Também eu encontrei solidariedade ao me juntar a vocês e pude me transformar nesse


processo. Não apenas no decorrer dos oito encontros, mas nas ressonâncias dessas horas
que passamos juntos ao longo do Doutorado até chegar aqui, quando escrevo as palavras
finais da Tese. Talvez o tema “desenvolvimento profissional” tenha mais relação com o meu
próprio desenvolvimento como psicóloga e pesquisadora do que imaginava. Por afirmar que
este é um processo contínuo, sei também que não finalizo este texto como a profissional que
serei para sempre, mas certa de que produzi saberes que merecem ser compartilhados e que
espero poder contribuir com outras pessoas que decidirem embarcar comigo nessa leitura.

Com carinho,

Fabiana
182

Como é desafiador finalizar uma Tese!
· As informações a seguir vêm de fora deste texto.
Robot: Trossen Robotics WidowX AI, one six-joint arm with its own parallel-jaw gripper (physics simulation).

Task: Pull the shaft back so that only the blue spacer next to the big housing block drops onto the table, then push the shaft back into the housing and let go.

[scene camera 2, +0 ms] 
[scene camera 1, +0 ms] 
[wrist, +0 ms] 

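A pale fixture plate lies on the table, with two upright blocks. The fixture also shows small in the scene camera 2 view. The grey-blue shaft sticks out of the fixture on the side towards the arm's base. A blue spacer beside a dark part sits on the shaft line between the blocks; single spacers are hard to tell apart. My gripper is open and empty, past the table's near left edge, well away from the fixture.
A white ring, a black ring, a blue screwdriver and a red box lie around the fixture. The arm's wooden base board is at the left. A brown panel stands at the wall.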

Penso que não é possível realizar uma
Travessia Final, mas apenas delimitar o Final de uma Travessia, que, no fundo, tem
potencial para se desdobrar em outros caminhos que não necessariamente serão trilhados por
mim, mas talvez por outros pesquisadores que virão a desenvolver investigações posteriores
sobre esse tema.
Como forma de propor uma conclusão possível, além da carta, apresento, como
síntese das lições de pesquisa, os principais elementos que apontam limites e possibilidades e
que ajudam a responder ao objetivo principal: analisar o grupo colaborativo como fonte de
desenvolvimento para profissionais que trabalham com demandas educacionais.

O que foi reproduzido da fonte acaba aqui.